Если бы эти выборы были моим заказом, не было бы никаких глупостей в голове и никаких сомнений? Клиент — заказ — результат — гонорар, вот и весь разговор. Может быть, все объясняется завистью и ревностью к большой игре, в которой не участвуешь? Но почему именно в этот раз? Бывало, что заказы уходили к другим, но по этому поводу не было никаких отрицательных эмоций. И вдруг, откуда ни возьмись, только глухое раздражение к персонажам привычной пьесы.

Но дело всего лишь в том, что мне впервые за много лет неприятно наблюдать за происходящим. Противны и гадки действующие лица, исполнители, режиссеры, статисты и публика. Наверное, тоже самое испытывает критик, которого убеждают написать положительную рецензию на провалившуюся с его точки зрения пьесу для повышения сборов в театре, в труппу которого он и сам вложил немало денег. Похвалишь — заработаешь, прокатишь — не потеряешь уважения к себе. Оказалось, что есть еще вещи, на которые невозможно пойти, потому что они отвратительны или опасны.
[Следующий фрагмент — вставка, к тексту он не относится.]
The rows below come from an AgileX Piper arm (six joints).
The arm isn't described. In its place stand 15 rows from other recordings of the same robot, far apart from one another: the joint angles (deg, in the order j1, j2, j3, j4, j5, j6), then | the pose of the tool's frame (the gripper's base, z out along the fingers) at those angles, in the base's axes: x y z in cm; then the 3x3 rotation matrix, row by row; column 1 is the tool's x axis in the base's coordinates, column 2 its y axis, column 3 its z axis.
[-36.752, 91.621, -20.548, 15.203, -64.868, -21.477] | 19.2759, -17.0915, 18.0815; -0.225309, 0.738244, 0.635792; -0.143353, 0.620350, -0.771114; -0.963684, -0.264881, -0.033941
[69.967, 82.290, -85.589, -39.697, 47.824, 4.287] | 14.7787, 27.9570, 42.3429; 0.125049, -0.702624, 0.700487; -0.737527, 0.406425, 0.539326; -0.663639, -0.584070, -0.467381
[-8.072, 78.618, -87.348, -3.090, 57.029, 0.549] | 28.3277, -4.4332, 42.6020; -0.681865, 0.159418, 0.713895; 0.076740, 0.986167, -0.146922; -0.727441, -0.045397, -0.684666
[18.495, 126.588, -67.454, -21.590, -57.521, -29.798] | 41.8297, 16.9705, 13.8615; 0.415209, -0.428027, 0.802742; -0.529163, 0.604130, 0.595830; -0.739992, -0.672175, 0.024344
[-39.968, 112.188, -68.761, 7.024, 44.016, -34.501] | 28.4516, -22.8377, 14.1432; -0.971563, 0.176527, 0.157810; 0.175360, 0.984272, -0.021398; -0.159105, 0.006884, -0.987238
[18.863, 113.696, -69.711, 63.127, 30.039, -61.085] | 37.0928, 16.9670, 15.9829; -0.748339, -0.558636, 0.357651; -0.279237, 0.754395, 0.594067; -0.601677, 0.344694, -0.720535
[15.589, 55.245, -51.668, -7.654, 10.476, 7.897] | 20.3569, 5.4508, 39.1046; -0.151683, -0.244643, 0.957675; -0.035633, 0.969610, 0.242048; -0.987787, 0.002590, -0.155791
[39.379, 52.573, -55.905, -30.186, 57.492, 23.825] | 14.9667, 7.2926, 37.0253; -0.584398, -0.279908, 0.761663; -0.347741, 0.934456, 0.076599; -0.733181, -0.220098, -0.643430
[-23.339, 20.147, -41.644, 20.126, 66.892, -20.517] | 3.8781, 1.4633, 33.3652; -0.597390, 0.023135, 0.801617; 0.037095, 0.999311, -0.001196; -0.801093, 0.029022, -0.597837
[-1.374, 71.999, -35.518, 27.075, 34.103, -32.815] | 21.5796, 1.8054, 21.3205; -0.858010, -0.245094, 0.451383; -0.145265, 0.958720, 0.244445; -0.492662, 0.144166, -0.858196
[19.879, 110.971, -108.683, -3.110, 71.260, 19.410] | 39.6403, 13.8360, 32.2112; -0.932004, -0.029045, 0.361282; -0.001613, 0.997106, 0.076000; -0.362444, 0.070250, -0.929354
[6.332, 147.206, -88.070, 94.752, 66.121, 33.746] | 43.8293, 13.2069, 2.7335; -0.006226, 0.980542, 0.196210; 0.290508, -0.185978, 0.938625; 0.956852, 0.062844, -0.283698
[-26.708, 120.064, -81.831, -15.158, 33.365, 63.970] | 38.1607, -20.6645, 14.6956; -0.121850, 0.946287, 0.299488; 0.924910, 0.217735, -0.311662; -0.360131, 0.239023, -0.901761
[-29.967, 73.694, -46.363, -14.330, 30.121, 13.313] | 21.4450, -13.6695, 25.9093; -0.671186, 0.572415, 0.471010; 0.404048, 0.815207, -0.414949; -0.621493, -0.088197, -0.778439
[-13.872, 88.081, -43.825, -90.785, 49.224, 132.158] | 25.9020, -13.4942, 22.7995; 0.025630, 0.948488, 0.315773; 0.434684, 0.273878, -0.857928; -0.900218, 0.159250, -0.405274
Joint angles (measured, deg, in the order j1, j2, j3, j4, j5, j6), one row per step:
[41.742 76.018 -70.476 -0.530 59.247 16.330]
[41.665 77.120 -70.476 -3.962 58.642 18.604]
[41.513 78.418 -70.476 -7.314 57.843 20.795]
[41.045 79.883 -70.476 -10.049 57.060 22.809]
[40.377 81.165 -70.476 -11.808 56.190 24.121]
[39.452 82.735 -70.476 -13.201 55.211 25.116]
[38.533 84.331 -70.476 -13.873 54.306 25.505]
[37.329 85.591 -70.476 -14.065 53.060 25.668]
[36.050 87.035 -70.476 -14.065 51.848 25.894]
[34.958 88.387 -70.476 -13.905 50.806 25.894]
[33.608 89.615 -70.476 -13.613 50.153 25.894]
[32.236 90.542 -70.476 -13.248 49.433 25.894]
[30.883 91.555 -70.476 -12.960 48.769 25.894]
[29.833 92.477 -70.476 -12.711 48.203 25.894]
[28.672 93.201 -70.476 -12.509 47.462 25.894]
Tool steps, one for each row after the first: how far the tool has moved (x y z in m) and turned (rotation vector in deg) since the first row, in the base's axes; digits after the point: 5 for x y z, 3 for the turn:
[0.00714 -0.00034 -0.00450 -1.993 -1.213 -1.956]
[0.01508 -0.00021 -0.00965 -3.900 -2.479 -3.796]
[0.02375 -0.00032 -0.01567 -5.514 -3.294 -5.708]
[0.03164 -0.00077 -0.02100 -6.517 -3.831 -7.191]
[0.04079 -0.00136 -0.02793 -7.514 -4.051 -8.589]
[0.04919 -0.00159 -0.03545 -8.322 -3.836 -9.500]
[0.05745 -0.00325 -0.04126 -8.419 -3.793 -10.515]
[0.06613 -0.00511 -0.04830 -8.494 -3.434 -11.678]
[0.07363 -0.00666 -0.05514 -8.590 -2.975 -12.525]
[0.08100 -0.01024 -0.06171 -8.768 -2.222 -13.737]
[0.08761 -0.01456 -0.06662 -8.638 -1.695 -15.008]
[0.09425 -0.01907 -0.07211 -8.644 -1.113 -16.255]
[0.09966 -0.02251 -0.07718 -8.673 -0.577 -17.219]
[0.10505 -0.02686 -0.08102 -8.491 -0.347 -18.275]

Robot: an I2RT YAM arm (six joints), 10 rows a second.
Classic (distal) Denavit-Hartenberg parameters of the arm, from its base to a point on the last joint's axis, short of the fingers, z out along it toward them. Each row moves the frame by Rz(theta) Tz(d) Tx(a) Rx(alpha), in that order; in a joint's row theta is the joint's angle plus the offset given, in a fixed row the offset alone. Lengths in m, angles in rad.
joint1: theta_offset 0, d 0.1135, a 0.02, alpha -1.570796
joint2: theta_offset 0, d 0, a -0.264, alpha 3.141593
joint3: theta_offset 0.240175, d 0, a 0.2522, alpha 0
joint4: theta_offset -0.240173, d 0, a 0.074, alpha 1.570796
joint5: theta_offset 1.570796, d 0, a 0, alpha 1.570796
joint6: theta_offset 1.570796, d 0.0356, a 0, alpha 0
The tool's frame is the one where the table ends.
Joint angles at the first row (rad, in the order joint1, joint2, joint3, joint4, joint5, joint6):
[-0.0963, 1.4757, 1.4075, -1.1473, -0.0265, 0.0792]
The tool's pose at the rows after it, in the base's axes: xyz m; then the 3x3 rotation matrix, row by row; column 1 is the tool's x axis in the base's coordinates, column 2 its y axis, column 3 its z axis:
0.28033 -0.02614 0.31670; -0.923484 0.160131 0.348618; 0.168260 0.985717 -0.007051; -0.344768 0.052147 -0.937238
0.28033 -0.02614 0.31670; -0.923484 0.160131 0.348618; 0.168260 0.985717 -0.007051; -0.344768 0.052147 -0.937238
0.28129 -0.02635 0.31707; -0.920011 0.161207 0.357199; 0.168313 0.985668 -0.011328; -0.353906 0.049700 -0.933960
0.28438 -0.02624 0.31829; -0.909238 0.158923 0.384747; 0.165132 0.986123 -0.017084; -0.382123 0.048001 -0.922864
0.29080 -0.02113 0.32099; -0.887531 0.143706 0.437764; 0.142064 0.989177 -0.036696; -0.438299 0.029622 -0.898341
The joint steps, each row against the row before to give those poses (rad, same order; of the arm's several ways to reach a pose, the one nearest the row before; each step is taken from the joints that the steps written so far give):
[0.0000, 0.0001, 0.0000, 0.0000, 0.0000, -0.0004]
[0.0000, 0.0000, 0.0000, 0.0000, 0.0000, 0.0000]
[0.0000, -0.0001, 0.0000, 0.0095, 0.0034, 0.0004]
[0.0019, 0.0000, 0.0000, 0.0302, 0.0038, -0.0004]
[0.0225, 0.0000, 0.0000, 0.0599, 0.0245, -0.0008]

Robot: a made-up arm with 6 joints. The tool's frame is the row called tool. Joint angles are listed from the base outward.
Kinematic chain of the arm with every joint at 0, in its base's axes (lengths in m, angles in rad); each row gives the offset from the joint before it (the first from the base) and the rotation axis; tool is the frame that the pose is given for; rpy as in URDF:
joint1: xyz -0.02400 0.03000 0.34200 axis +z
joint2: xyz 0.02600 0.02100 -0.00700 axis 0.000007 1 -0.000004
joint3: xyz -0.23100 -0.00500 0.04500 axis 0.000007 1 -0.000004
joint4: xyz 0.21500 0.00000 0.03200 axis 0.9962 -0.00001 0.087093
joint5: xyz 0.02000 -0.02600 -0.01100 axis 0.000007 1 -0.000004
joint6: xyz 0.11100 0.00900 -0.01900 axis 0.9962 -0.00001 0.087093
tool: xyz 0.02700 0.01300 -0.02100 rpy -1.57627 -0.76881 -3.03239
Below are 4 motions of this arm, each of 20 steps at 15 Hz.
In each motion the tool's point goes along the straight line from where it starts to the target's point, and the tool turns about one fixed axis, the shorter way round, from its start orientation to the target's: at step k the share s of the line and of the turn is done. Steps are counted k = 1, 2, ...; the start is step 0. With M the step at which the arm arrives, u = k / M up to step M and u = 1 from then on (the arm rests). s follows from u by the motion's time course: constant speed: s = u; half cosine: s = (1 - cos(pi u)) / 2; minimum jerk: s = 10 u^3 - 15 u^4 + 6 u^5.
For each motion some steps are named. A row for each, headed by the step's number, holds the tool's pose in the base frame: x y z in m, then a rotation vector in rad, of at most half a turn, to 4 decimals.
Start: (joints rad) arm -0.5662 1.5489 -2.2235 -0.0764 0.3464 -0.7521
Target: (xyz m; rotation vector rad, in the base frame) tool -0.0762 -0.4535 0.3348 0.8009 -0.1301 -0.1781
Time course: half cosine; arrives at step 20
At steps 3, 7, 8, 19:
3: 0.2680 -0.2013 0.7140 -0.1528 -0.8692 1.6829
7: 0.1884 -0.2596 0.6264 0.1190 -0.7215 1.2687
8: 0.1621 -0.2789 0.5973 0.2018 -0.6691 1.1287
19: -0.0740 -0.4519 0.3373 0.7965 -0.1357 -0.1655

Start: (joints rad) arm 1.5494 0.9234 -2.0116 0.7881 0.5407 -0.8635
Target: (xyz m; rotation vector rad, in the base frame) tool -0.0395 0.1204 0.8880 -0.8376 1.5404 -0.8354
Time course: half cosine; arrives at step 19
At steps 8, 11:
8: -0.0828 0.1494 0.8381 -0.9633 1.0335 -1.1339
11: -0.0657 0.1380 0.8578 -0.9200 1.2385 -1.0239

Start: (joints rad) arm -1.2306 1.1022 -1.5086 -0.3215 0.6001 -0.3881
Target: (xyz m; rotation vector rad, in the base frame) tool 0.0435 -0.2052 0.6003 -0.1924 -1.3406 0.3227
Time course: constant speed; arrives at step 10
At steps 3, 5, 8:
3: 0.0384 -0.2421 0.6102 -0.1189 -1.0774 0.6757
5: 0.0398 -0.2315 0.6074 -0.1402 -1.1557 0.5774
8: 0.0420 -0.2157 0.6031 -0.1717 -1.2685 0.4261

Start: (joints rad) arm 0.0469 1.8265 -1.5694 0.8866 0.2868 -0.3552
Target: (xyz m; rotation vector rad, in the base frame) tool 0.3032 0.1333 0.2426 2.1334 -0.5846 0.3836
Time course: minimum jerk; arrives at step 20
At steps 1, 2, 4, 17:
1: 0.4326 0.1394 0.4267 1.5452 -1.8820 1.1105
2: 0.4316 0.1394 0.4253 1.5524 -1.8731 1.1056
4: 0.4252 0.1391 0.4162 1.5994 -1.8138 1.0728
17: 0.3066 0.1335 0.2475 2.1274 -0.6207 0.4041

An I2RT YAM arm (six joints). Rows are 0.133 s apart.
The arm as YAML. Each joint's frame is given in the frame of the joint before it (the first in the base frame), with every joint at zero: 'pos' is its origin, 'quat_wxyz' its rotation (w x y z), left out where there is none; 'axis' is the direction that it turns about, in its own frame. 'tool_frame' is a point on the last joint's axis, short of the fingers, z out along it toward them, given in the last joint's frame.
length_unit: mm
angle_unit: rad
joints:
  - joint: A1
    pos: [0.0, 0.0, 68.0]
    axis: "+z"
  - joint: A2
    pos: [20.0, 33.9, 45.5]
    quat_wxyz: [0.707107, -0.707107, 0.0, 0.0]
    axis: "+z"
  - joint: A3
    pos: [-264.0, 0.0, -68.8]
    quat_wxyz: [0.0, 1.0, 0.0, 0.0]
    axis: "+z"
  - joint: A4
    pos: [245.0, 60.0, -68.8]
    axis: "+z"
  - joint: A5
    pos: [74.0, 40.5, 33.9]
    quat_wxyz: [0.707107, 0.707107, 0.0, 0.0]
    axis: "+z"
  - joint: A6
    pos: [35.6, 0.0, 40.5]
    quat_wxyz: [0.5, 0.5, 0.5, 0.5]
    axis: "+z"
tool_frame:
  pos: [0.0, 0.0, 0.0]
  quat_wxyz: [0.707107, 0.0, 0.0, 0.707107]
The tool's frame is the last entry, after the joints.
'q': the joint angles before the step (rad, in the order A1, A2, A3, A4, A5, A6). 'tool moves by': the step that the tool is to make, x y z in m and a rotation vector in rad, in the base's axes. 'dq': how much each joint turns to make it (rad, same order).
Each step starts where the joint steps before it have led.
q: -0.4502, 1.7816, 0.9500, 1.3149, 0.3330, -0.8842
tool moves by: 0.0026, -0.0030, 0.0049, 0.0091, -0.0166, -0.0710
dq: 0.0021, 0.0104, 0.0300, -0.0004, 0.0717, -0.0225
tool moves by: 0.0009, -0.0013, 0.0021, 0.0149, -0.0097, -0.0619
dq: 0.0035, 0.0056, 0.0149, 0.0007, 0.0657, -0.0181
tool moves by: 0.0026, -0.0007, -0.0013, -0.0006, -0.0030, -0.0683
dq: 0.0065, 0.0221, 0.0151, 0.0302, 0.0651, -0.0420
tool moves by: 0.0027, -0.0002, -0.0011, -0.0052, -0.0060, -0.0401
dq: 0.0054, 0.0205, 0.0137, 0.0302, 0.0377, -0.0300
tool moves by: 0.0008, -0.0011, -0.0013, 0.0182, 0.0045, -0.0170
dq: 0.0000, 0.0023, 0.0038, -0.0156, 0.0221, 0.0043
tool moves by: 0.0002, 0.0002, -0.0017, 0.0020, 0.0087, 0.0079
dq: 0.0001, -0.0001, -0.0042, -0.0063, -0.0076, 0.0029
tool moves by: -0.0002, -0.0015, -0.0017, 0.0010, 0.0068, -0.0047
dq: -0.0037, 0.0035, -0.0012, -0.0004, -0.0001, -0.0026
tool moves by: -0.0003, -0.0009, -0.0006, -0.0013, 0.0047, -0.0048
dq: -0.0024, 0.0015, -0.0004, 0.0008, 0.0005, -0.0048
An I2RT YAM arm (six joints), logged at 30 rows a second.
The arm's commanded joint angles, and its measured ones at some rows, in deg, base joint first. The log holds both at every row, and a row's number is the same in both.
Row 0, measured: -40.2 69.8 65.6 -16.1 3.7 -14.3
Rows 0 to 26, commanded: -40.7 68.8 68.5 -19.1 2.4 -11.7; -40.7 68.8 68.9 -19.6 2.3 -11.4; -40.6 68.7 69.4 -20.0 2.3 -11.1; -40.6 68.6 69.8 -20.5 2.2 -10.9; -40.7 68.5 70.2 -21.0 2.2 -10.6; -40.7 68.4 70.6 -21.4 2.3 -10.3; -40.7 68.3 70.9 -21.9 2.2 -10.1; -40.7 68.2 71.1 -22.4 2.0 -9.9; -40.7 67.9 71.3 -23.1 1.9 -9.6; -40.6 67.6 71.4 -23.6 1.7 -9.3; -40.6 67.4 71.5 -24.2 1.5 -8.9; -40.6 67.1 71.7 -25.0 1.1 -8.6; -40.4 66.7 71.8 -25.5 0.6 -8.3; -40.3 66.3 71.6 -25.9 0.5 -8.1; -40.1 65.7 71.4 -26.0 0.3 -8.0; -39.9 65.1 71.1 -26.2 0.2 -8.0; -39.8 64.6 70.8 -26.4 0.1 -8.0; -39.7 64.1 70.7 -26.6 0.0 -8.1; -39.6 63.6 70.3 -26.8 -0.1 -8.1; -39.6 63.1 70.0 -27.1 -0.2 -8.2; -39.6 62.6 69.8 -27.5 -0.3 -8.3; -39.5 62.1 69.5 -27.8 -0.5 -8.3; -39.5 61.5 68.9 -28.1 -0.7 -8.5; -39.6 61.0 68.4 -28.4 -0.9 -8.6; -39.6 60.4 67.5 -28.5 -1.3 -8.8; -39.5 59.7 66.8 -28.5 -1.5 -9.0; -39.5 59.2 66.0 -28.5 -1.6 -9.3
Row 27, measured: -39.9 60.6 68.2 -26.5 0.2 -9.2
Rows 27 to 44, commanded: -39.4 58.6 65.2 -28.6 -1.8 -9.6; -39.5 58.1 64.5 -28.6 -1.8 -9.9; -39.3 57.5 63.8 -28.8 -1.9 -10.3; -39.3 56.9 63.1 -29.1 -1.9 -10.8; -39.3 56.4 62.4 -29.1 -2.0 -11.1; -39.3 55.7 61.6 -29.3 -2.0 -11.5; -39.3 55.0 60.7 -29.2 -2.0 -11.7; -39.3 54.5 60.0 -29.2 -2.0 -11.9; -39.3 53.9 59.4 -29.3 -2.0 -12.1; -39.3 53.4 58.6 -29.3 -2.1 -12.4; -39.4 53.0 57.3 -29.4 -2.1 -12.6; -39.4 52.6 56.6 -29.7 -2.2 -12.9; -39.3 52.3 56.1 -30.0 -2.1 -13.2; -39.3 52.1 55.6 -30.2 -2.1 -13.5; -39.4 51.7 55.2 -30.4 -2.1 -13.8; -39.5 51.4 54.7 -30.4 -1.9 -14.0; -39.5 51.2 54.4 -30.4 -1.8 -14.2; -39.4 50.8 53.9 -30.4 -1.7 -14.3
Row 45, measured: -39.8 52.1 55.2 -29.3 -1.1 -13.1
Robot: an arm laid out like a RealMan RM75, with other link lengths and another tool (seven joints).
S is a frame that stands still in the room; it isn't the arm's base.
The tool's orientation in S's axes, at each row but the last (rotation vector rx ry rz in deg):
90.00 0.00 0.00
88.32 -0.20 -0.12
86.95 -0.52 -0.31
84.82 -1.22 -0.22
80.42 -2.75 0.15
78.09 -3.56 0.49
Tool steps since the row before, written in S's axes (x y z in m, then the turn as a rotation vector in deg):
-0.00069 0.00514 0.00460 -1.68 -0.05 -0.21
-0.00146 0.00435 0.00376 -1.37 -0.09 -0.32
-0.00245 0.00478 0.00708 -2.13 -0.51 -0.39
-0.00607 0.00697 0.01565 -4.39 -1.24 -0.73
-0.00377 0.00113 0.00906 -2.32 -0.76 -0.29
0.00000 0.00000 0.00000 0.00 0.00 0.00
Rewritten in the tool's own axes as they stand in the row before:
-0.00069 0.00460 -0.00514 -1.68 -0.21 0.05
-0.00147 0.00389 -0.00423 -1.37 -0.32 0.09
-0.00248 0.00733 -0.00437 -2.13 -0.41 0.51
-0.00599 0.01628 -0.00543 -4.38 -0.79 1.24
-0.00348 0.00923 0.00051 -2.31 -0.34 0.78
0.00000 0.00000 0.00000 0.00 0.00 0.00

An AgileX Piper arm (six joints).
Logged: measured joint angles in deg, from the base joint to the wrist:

И работы, к сожалению, было не так много, чтобы забыть о внешнем и мечтать только о лишнем часе сна. В свободной голове появляются совершенно не нужные мысли, выгнать которые нечем. И поболеть для разнообразия не удавалось, пусть не до потери сознания, а для смены обстановки. Как будто все вирусы сидят и покорно ждут какого-то неведомого сигнала, когда можно будет разгуляться во всю, устроить светопреставление с неотложкой и уколами, но подарить мне неделю обычной простуды или банального насморка без осложнений не соглашаются ни за что. Во всем виноваты лимоны. Может быть, попросить Ленку продолжать таскать их до тех пор, пока на деревьях не прорастут листья? Тогда я перестану болеть весной и буду избавлена от тревожного ожидания начала чего-то нового, неизвестного и совершенно не обязательно приятного.